DATA EXCERPTS >>
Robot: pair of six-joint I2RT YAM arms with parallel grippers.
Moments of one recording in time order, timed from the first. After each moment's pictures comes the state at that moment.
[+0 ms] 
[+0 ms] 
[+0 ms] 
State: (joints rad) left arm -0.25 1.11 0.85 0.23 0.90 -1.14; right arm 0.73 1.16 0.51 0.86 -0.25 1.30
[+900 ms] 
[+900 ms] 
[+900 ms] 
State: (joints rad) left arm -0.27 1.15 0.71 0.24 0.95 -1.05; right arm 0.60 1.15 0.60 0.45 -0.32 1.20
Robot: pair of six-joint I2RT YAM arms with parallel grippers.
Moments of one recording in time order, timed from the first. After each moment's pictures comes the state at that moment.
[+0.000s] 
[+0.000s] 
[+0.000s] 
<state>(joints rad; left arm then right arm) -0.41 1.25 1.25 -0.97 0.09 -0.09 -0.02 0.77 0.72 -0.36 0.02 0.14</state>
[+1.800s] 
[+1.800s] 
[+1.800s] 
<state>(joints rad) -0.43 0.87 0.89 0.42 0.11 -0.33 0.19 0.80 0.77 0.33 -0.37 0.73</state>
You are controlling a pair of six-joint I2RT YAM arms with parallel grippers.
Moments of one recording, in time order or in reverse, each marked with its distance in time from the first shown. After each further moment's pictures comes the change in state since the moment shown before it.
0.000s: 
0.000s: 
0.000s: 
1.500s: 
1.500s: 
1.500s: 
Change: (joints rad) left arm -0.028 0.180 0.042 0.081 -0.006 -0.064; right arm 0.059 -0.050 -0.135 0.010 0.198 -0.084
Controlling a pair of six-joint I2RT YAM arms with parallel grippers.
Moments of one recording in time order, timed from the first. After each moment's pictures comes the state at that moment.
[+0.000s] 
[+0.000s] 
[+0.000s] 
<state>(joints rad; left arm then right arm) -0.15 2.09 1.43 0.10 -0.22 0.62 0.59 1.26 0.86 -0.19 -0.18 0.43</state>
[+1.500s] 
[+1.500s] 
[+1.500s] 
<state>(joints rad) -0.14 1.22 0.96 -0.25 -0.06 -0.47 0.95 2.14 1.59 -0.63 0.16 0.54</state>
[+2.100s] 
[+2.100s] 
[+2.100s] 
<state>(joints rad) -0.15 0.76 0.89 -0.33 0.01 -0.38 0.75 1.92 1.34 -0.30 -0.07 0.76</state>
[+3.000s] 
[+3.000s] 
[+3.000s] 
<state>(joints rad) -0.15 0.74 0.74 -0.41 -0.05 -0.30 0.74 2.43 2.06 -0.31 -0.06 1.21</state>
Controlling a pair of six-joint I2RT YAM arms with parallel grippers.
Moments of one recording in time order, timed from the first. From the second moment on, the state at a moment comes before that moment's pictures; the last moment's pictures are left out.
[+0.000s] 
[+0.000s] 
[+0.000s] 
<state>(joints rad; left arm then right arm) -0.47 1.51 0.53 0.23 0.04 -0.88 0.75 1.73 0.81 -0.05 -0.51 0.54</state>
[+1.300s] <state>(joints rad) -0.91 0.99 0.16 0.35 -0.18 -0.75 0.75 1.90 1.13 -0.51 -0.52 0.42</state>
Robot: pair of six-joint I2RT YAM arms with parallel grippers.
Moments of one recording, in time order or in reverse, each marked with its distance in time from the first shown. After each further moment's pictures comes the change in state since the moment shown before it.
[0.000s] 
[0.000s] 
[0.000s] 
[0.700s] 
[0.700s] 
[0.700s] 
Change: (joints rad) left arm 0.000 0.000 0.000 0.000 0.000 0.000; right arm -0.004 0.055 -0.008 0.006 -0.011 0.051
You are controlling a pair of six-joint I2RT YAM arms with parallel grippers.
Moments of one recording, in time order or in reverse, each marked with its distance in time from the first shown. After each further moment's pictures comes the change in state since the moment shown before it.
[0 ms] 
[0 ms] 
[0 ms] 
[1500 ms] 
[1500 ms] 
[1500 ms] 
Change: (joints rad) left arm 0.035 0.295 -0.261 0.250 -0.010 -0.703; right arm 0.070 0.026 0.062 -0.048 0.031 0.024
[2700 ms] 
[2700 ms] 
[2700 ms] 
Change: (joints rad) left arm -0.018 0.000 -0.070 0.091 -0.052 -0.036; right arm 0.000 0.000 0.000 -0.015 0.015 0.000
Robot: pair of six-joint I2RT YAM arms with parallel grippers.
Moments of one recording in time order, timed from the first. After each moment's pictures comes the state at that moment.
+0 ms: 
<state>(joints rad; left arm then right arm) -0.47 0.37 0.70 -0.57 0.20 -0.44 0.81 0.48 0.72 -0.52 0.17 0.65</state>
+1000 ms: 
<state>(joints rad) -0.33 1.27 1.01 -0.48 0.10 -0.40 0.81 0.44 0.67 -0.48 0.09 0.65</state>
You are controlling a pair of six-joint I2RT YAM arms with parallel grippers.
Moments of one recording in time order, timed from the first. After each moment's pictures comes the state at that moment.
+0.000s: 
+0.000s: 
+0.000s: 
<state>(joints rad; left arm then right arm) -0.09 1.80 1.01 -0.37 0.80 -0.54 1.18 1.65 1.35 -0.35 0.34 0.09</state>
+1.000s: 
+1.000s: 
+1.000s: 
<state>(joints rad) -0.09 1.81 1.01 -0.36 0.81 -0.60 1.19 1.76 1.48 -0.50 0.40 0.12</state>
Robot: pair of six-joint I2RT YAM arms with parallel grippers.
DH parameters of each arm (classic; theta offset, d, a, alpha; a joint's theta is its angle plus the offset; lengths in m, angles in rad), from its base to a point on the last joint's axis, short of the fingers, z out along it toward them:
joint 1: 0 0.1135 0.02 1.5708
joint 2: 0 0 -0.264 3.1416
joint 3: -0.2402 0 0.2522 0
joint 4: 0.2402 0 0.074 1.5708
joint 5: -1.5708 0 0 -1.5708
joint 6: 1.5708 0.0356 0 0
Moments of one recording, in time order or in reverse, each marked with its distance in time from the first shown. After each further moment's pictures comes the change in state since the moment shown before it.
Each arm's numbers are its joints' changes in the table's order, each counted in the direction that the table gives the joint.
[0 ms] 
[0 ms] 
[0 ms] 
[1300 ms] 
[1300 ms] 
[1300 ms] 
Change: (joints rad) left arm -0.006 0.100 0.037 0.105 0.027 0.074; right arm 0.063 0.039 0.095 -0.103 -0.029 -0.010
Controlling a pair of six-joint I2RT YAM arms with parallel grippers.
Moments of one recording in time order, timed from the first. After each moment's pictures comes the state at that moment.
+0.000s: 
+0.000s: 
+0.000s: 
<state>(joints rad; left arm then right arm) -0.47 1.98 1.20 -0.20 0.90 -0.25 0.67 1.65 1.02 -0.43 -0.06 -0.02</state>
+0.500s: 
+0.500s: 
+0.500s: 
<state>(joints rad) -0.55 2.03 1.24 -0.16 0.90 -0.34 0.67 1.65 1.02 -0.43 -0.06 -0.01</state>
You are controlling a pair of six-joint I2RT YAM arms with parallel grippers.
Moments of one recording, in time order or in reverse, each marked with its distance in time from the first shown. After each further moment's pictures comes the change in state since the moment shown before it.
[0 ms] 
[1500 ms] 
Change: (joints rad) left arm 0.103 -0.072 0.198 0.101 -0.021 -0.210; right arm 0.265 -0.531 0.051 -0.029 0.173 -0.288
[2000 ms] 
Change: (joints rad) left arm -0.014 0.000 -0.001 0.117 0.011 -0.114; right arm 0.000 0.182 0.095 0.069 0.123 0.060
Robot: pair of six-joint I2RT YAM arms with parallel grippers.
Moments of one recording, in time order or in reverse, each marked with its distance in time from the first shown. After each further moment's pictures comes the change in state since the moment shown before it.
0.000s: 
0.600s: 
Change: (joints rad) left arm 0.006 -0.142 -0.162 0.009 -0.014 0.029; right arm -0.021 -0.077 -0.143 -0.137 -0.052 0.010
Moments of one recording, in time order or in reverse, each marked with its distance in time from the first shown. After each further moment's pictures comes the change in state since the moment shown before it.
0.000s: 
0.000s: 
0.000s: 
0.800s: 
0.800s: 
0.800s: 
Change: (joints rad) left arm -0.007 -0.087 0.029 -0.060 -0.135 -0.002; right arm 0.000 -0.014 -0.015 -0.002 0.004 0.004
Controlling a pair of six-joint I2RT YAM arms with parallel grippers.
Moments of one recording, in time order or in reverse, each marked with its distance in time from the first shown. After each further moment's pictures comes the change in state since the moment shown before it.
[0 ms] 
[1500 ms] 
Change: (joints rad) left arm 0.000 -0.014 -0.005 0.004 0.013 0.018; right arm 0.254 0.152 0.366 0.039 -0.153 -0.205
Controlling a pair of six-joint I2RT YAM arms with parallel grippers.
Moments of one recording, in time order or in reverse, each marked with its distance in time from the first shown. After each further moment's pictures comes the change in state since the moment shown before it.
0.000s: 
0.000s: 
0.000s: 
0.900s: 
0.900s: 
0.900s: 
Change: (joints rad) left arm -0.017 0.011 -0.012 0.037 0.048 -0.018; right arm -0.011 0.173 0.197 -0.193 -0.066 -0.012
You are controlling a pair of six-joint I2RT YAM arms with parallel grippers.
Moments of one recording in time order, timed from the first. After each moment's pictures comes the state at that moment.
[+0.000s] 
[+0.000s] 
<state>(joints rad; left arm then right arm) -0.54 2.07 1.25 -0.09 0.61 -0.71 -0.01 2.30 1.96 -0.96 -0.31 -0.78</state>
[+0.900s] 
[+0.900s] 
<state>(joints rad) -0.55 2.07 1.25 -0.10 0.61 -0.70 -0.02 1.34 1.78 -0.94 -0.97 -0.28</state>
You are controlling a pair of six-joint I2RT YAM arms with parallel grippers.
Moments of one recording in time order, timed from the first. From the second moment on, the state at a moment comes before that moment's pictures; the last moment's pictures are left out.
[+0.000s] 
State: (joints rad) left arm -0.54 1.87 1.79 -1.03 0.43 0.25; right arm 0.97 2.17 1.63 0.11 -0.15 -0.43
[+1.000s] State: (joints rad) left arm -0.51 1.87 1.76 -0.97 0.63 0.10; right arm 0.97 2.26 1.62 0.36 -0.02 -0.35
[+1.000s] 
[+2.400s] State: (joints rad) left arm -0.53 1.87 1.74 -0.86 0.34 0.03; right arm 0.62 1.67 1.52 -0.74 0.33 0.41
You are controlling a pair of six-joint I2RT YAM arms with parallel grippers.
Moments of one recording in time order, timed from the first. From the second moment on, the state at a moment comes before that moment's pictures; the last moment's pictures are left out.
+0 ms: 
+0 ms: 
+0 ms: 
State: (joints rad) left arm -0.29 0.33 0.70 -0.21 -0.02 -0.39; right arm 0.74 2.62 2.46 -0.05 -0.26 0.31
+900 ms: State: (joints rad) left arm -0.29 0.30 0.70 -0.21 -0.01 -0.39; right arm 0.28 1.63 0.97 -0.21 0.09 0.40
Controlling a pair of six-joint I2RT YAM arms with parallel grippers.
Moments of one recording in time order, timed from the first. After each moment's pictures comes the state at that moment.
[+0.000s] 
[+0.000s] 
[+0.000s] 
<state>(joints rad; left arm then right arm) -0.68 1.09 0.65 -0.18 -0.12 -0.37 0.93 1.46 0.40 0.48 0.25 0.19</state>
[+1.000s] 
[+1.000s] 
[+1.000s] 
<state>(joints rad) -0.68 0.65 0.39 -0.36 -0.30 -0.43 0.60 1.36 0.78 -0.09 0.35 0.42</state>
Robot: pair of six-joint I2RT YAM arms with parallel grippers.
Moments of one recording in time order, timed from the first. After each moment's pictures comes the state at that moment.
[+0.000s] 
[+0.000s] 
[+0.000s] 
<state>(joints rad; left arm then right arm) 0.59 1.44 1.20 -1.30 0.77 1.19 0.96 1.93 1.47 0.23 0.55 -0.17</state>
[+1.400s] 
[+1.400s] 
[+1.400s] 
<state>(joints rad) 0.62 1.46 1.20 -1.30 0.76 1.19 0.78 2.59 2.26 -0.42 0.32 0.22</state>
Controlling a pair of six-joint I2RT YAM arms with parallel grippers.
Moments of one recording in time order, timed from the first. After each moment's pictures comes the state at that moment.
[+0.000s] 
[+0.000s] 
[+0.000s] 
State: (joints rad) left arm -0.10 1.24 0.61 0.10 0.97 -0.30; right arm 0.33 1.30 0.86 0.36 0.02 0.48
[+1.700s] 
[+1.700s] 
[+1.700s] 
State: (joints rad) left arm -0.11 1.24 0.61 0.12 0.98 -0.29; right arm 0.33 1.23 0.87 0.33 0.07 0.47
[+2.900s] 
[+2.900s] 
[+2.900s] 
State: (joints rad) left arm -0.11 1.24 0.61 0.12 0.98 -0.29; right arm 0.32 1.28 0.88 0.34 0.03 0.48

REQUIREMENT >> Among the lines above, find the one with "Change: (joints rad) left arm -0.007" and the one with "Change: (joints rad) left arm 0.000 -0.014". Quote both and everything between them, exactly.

SOLUTION FOR THIS EXERCISE >>
Change: (joints rad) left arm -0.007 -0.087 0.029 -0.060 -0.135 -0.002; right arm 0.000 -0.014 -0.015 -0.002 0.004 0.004
Controlling a pair of six-joint I2RT YAM arms with parallel grippers.
Moments of one recording, in time order or in reverse, each marked with its distance in time from the first shown. After each further moment's pictures comes the change in state since the moment shown before it.
[0 ms] 
[1500 ms] 
Change: (joints rad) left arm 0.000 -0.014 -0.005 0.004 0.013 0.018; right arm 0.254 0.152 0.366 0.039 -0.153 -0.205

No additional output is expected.